Georgetown University students joined hundreds of protesters outside the U.S. Supreme Court Dec. 4 for a rally in support of gender-affirming medical treatments as the court heard oral arguments in a high-profile case that challenges a state-level ban on gender-affirming care for minors.
The case concerns a 2023 Tennessee law which restricts medical treatments such as puberty blockers, hormone therapies and transition surgeries for transgender people under the age of 18, with three families and a doctor challenging the law’s constitutionality in federal court. As the court prepared to hear arguments, protesters both in support of the ban and against the ban attended simultaneous rallies outside the court, with several Georgetown students — including members of Georgetown’s chapter of the American Civil Liberties Union (ACLU), a nonprofit organization that advocates for civil rights issues, and the Georgetown University College Democrats (GUCD) — attending the rally against the ban.

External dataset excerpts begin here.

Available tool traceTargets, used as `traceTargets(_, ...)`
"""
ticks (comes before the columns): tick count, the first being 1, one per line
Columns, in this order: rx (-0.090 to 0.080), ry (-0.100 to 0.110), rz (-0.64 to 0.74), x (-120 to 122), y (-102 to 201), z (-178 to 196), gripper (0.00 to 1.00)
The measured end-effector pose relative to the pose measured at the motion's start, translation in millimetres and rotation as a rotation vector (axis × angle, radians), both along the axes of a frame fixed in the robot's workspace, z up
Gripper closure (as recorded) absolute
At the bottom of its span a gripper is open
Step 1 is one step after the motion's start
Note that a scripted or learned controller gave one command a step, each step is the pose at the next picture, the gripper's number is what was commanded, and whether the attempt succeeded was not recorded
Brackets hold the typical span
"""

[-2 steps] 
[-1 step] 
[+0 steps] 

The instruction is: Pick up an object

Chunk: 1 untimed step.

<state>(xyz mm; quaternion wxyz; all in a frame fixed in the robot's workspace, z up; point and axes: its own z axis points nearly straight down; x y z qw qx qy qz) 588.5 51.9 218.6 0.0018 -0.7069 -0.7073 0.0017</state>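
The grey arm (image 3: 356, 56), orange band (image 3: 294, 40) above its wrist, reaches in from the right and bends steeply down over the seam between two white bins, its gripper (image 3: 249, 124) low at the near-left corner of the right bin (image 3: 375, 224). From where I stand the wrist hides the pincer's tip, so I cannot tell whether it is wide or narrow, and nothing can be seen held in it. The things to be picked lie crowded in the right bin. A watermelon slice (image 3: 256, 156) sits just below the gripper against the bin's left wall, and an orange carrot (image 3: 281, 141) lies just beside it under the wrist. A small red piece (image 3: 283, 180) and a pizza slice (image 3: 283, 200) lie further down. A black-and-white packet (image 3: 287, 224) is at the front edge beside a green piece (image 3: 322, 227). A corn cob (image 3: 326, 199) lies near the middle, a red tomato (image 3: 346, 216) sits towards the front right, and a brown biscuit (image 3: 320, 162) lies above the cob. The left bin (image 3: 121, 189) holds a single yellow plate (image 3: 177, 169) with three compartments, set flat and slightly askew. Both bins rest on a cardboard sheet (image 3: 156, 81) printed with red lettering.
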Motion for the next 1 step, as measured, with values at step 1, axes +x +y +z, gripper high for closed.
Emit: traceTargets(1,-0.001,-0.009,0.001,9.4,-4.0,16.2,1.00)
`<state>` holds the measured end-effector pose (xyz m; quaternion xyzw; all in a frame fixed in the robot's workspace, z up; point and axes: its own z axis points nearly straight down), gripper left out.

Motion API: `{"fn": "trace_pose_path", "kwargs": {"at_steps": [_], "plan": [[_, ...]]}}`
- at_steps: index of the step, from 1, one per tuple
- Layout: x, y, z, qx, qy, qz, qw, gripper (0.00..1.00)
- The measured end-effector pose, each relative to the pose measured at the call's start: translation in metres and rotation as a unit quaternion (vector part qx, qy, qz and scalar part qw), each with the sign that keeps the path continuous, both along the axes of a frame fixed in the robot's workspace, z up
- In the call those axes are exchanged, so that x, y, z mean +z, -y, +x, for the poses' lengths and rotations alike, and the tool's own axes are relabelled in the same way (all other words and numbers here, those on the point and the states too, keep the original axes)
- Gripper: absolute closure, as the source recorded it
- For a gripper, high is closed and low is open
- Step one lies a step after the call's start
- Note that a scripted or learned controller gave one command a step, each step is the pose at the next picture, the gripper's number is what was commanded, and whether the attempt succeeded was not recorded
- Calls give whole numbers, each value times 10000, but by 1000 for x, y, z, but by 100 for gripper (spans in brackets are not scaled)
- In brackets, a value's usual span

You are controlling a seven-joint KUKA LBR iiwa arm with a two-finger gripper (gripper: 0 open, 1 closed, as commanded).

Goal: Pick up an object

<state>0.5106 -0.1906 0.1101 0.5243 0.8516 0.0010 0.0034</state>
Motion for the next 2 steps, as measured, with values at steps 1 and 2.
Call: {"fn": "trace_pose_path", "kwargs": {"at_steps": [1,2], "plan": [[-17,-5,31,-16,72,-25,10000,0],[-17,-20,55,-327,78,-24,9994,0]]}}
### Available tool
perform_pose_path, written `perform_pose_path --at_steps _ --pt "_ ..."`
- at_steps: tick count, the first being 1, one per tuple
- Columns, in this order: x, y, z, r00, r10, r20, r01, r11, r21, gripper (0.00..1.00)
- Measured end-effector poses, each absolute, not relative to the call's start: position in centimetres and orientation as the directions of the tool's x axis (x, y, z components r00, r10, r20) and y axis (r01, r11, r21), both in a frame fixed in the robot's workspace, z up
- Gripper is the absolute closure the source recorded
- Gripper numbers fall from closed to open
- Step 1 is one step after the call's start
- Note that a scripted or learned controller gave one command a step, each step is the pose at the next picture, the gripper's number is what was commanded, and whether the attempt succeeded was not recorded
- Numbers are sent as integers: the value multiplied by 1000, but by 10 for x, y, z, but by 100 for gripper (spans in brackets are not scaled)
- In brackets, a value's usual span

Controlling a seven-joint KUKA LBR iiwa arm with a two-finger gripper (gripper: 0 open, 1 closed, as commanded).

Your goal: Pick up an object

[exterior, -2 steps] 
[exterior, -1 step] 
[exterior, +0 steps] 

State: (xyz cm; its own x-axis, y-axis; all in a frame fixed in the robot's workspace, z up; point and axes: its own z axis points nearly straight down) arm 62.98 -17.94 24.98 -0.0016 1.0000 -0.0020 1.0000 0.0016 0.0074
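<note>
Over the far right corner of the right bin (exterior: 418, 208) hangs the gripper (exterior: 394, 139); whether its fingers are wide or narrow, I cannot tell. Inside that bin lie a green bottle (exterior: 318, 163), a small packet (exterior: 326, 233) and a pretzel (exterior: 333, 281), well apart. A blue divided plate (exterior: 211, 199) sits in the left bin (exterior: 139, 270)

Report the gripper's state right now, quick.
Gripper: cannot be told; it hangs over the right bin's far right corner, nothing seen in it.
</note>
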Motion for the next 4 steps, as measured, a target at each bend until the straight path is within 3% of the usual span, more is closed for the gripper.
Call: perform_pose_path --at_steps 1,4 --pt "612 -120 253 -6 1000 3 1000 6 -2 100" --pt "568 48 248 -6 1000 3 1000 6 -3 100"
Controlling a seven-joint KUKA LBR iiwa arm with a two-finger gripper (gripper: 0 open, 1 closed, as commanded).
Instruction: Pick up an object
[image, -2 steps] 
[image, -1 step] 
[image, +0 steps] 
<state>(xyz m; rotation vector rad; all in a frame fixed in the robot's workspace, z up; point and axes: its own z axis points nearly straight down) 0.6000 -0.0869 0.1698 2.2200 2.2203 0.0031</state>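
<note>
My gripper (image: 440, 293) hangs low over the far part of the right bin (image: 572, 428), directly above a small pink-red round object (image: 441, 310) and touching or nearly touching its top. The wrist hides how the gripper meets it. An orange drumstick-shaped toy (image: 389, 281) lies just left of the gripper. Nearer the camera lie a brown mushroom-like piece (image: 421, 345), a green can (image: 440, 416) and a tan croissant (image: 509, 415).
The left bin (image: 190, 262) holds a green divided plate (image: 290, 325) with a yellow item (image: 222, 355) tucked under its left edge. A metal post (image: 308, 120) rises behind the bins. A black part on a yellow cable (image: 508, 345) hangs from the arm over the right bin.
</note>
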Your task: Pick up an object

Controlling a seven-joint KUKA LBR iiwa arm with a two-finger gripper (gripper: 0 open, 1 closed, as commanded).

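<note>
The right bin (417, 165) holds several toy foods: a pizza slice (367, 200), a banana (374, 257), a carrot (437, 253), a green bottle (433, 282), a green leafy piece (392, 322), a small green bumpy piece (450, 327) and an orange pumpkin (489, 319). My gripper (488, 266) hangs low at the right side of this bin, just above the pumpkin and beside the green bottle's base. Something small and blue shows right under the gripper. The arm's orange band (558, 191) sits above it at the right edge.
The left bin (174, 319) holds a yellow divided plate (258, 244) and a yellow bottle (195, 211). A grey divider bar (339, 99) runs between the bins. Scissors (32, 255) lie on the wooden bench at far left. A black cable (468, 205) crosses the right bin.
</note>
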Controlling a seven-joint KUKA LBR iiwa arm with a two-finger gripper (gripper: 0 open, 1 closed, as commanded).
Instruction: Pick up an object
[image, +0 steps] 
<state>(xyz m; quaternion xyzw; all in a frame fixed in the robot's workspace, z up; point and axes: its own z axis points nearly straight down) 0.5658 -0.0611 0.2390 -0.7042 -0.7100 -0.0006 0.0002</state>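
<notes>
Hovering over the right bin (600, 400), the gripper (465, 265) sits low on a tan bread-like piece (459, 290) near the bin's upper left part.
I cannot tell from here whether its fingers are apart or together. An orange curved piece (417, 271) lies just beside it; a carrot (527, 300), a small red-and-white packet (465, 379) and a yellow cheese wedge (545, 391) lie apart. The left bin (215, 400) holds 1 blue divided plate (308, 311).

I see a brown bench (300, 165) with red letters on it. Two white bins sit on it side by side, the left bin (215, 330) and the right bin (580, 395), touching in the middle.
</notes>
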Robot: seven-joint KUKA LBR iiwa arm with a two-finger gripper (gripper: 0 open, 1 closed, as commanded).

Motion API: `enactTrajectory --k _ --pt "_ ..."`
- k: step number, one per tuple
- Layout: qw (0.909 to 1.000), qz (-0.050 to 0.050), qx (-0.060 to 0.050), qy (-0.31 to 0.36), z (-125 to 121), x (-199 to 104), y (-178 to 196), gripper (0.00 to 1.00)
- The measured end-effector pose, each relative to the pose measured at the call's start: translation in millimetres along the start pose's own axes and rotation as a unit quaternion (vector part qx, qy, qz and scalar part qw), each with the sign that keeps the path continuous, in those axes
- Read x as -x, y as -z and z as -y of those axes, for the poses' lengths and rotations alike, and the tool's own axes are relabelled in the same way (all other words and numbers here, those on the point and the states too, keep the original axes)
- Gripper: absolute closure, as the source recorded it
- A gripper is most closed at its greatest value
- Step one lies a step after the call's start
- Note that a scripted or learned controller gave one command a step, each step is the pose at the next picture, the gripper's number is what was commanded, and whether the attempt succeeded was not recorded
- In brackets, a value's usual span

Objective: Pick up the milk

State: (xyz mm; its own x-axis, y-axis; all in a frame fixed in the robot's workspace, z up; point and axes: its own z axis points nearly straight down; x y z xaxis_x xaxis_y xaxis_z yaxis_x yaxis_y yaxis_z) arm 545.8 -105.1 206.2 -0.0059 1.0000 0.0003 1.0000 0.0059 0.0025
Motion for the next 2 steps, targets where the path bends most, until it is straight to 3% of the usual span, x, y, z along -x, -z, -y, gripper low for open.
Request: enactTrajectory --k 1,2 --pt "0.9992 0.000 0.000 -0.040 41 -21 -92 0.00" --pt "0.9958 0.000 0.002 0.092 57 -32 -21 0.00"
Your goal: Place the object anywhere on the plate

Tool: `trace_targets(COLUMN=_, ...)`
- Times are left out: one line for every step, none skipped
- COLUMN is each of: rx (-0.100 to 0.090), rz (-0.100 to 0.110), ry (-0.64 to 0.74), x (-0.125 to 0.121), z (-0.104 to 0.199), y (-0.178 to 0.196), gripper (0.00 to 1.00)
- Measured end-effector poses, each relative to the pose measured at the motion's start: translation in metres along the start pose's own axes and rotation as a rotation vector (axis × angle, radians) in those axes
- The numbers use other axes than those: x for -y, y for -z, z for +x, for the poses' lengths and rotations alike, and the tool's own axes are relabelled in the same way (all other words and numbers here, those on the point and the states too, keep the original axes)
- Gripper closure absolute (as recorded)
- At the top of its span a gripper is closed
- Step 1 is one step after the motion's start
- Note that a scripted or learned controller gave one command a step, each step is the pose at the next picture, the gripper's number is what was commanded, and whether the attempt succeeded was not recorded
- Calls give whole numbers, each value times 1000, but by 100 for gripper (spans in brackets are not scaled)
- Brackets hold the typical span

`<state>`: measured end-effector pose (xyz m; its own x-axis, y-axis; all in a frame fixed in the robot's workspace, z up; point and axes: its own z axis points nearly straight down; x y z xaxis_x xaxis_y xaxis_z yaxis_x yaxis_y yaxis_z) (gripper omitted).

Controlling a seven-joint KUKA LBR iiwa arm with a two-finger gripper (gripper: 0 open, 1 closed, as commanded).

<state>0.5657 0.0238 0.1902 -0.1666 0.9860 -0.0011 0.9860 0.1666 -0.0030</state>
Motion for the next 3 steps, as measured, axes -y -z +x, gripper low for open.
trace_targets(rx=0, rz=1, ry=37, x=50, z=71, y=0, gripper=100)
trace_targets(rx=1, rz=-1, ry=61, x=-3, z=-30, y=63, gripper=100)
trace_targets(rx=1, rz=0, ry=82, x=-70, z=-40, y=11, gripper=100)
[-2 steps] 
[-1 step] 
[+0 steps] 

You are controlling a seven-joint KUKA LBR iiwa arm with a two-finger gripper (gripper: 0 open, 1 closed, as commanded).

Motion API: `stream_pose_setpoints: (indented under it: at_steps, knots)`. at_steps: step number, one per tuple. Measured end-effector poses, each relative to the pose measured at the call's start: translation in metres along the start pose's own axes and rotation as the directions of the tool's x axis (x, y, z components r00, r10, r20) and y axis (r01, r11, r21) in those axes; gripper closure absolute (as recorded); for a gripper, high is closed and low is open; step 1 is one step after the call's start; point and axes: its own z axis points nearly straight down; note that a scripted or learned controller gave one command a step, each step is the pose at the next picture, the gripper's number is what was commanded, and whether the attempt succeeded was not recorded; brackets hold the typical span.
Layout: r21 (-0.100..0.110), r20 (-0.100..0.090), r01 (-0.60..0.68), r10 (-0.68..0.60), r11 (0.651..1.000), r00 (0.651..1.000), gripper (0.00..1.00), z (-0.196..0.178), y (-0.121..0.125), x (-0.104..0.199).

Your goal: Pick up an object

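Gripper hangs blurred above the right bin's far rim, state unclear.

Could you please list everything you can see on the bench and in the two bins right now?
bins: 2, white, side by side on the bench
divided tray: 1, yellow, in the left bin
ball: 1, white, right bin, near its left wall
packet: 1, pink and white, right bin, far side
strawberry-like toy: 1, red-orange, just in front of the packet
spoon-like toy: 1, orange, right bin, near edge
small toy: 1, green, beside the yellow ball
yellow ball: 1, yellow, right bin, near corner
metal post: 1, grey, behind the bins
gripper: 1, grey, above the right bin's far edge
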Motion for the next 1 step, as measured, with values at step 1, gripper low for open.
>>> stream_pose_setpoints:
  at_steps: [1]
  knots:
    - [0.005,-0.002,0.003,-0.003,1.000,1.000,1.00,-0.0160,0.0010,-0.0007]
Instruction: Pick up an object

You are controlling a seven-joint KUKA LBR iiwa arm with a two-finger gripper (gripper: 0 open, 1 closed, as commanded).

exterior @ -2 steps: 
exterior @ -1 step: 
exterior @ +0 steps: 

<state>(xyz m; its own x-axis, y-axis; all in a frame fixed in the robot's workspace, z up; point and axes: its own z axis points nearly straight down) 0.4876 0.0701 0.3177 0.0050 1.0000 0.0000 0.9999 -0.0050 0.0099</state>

The attorneys in the Court argued the ban should be considered with a more stringent standard because it concerns sex-based distinctions and discriminates against transgender children. Those in support of the ban say the consideration is focused on medical distinctions, not sex.

Reilly Souther (CAS ’27), the advocacy director of GUCD, who attended the rally, said she attended to fight for gender-affirming care.
“We should listen to the science and we should listen to trans people,” Souther told The Hoya. “Trans health care and gender-affirming care is important and necessary, and I don’t think we should be making people’s lives a buzz issue just for political agenda.”
At the rally against the ban, speakers included Senator Ed Markey (D-Mass.); Mariah Moore, the co-deputy director of programs and policy at Transgender Law Center, a transgender-led organization that focuses on civil rights issues; and actress and comedian Ilana Glazer.
Markey said those who oppose the ban should take meaningful action to fight against it.
“Freedom is not inevitable; it is fought for by people who say ‘no’ in the face of discrimination, ‘no’ in the face of invasive laws that seek to limit what health care you can get and ‘no’ to the anti-justice and anti-freedom agenda driving attacks on gender-affirming care,” Markey said at the rally.
Chase Strangio, an attorney at the ACLU who argued the case against the ban, becoming the first openly transgender attorney to argue before the high court, said the transgender community must fight together.
“Our fight for justice did not begin today; it will not end in June,” Strangio said at the rally. “Whatever the court decides, we are in this together; our power only grows.”
Nico Cefalu (CAS ’27), a Georgetown ACLU member who attended the rally, said many of the speakers also spoke to the transgender community’s historical fight for recognition.
“A lot of the speakers spoke to the idea that this isn’t anything new for them,” Cefalu told The Hoya. “They’ve been at the front of persecution since the beginning of time, so they’re just willing to wait a little while longer if that’s what it takes to become recognized.”
At the simultaneous rally in support of the ban, speakers including Matt Walsh, a podcast host for conservative media company The Daily Wire; Representative Marjorie Taylor Greene (R-Ga.); and Chloe Cole, an activist against gender-affirming surgery who de-transitioned. The speakers mentioned children’s safety and the biology used to defend the movement against gender-affirming care.
According to research from the U.S. Department of Health and Human Services, gender-affirming care generally improves the mental health and overall well-being of transgender adolescents.
Vikram Valame (MSB ’27), a Georgetown ACLU member who attended the court proceedings, said the government’s main argument is that the classification is sex-based.
“The government and plaintiffs really don’t want the court to consider the medical evidence right now,” Valame told The Hoya. “They want the court to say this is sex-based classification.”
Legal commentators believe the Supreme Court’s conservative majority will likely uphold the ban.
Azariah Kurlantzick, a Maryland native who attended the rally against the ban with his parents, said he believes the court will side with supporters of the ban.
“I’m not feeling optimistic, to be honest,” Kurlantzick told The Hoya. “But I’m glad that whatever happens, people can look back and see that people were here today.”
Markey said in his speech that a nation founded on equality must uphold the civil rights and equality of transgender people in the United States.
“A nation that stands for the principle that all people are created equal, that we are all endowed with certain unalienable rights including life, liberty and the pursuit of happiness, will affirm and uphold civil rights and equality for transgender Americans,” Markey said in his speech.
This article was corrected on Dec. 7, 2024, to remove a misattributed quote.